When you reach the line with "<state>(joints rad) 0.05" in the data below, begin printing lines exactly, and stop once the line with "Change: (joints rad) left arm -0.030" has been printed.

RECORDED INFORMATION:
>>>
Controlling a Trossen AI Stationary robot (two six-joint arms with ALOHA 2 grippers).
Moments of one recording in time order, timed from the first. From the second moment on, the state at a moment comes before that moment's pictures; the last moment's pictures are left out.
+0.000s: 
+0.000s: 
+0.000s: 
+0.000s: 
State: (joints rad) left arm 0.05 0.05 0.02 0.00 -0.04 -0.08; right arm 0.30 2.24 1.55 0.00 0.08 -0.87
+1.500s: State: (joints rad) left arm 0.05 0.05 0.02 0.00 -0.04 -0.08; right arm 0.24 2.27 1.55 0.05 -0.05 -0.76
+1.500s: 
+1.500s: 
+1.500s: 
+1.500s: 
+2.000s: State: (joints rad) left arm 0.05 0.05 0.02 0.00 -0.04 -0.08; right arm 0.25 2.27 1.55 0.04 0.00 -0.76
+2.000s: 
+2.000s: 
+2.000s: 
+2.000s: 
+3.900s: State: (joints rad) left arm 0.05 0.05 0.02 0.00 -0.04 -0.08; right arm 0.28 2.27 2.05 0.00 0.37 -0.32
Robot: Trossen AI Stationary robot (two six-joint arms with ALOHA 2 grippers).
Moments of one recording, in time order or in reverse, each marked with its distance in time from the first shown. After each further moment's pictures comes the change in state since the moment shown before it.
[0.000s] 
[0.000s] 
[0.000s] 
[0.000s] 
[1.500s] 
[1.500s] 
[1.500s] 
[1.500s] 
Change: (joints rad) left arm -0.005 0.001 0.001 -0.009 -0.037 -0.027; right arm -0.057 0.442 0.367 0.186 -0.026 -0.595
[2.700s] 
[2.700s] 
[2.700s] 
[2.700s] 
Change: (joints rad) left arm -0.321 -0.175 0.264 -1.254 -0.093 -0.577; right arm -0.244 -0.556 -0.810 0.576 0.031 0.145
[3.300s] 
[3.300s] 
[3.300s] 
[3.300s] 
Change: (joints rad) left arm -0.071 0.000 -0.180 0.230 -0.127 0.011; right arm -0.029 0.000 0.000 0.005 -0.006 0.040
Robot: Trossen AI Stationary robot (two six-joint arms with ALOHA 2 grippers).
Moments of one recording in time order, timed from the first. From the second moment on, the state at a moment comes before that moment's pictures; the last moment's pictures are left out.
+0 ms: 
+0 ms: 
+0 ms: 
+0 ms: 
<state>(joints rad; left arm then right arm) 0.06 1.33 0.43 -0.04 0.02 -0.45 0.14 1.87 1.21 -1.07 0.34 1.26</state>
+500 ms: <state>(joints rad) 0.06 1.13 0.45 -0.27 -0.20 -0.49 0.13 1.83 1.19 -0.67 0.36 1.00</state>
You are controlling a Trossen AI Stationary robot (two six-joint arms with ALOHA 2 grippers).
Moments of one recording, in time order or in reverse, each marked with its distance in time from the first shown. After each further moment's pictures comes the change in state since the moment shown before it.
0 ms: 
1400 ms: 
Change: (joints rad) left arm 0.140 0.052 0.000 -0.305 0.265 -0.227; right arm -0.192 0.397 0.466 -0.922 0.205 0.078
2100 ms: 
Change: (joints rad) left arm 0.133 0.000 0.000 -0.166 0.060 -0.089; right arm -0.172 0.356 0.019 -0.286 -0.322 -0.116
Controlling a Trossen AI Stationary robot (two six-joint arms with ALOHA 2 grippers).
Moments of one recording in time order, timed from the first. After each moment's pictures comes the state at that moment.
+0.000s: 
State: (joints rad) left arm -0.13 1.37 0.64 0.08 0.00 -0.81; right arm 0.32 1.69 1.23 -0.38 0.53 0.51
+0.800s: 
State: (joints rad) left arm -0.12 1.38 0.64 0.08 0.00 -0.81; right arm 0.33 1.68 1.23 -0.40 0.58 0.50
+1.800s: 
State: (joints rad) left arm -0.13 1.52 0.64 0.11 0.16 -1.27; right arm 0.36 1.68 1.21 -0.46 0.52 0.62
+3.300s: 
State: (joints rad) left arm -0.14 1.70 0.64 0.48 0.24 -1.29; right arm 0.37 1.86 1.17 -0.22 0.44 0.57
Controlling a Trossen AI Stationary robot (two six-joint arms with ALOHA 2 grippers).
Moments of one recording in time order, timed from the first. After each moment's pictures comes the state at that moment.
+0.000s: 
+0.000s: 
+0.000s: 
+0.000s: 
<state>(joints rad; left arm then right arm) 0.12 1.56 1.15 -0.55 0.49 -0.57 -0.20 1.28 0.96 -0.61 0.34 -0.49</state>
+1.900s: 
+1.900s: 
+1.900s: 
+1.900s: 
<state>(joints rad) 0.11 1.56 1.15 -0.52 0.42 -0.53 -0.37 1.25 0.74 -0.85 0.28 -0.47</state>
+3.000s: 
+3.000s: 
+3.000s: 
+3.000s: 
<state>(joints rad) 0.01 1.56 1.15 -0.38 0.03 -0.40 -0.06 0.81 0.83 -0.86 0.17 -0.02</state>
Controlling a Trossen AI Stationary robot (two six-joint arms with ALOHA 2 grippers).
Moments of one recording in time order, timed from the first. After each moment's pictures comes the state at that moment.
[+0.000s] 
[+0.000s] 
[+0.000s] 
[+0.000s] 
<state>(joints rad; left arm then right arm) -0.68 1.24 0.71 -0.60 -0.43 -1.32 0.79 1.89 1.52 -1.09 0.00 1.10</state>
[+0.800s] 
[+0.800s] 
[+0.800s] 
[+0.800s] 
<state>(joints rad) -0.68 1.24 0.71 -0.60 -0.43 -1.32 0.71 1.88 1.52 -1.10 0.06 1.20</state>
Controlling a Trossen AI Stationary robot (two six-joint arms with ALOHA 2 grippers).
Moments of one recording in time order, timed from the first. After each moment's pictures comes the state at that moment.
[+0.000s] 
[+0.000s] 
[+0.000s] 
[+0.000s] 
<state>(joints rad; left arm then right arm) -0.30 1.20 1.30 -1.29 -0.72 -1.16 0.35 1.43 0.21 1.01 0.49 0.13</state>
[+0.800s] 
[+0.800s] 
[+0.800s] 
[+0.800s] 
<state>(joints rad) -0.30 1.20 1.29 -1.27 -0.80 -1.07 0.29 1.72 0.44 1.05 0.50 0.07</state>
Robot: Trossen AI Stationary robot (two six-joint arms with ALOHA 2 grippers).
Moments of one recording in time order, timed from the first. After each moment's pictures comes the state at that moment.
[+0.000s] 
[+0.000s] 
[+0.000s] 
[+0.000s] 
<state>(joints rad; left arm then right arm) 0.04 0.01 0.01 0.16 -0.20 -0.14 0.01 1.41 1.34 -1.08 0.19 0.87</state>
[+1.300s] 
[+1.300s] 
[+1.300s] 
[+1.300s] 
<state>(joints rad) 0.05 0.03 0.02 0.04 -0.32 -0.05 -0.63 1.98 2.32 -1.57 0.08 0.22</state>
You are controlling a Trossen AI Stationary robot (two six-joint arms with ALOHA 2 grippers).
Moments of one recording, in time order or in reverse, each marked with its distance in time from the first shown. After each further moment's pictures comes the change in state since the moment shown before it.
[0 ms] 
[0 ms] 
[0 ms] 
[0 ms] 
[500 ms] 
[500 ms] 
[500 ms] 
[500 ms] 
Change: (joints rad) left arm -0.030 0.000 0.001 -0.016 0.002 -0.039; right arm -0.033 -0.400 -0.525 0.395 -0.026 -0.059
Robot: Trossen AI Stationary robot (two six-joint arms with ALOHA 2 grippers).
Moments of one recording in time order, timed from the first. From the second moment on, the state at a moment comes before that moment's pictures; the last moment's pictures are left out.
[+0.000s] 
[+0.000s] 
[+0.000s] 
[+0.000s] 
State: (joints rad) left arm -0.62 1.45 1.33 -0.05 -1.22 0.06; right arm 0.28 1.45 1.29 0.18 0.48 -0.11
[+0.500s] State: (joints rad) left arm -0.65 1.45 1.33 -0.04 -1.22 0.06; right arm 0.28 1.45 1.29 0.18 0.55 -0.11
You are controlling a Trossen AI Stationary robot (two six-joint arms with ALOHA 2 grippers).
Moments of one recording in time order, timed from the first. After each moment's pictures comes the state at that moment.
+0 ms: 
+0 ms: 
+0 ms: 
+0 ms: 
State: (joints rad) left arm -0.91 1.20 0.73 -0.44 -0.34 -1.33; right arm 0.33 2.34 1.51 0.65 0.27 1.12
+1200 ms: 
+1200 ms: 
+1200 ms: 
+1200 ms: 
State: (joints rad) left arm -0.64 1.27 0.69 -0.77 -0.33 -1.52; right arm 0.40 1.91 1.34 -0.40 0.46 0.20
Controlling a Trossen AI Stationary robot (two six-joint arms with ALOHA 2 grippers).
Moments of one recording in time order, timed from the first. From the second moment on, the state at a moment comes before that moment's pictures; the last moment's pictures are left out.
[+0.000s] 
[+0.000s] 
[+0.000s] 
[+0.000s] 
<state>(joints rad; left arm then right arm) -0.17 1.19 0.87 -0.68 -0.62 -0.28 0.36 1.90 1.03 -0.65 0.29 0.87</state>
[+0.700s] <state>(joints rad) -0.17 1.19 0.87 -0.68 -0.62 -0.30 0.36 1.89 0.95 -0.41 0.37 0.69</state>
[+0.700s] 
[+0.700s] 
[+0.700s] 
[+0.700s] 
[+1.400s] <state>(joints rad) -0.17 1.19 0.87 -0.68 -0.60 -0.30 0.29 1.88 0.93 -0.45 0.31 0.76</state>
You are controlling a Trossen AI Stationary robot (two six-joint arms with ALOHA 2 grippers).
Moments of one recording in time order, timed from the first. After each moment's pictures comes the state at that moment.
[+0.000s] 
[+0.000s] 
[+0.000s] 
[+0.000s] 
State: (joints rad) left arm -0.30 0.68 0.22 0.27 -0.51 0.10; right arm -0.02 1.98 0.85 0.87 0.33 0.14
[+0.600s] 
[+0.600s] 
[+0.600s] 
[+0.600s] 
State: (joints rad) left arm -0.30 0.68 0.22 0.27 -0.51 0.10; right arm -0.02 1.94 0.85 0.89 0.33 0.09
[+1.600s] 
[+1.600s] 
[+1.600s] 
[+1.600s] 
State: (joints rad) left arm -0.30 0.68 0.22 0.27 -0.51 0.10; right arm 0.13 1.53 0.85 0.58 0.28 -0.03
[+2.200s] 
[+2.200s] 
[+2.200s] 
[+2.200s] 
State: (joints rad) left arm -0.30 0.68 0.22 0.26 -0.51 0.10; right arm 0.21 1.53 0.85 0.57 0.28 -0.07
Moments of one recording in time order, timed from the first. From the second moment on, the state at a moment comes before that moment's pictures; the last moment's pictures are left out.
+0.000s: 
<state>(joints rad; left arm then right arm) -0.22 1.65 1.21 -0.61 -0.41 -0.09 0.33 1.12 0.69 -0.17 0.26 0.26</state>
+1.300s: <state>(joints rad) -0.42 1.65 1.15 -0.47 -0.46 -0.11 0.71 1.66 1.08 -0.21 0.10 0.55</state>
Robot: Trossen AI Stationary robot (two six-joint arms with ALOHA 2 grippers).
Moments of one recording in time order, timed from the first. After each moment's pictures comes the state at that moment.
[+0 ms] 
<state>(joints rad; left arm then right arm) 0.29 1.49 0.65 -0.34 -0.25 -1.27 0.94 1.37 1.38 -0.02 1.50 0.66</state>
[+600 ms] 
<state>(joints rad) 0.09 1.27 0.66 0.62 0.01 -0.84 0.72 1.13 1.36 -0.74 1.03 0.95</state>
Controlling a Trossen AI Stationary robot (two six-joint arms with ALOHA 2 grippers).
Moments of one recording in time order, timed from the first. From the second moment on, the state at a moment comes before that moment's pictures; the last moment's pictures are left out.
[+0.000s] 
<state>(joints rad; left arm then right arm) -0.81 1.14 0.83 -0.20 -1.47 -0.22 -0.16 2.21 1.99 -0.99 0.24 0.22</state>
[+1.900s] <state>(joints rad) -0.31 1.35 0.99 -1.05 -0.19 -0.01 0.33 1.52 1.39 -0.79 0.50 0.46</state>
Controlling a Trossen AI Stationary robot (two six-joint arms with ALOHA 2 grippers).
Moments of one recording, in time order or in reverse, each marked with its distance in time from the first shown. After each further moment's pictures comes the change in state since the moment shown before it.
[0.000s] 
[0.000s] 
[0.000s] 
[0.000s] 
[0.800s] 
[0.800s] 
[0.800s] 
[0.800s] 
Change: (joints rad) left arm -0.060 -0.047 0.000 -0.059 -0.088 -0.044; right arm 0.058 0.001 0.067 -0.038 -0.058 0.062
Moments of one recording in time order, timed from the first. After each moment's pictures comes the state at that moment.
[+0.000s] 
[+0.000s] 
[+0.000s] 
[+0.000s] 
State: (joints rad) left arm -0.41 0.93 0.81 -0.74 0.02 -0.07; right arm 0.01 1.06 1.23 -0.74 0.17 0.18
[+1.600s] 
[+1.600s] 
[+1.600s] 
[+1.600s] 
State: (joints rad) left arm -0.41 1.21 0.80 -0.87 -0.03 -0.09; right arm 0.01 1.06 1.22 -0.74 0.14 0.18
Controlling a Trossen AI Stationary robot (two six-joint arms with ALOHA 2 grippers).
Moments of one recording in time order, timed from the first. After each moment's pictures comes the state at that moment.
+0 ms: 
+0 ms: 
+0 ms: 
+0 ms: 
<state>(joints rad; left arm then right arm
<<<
SOLUTION FOR THIS EXERCISE:
<state>(joints rad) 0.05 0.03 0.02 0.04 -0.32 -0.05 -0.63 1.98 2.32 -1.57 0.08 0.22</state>
You are controlling a Trossen AI Stationary robot (two six-joint arms with ALOHA 2 grippers).
Moments of one recording, in time order or in reverse, each marked with its distance in time from the first shown. After each further moment's pictures comes the change in state since the moment shown before it.
[0 ms] 
[0 ms] 
[0 ms] 
[0 ms] 
[500 ms] 
[500 ms] 
[500 ms] 
[500 ms] 
Change: (joints rad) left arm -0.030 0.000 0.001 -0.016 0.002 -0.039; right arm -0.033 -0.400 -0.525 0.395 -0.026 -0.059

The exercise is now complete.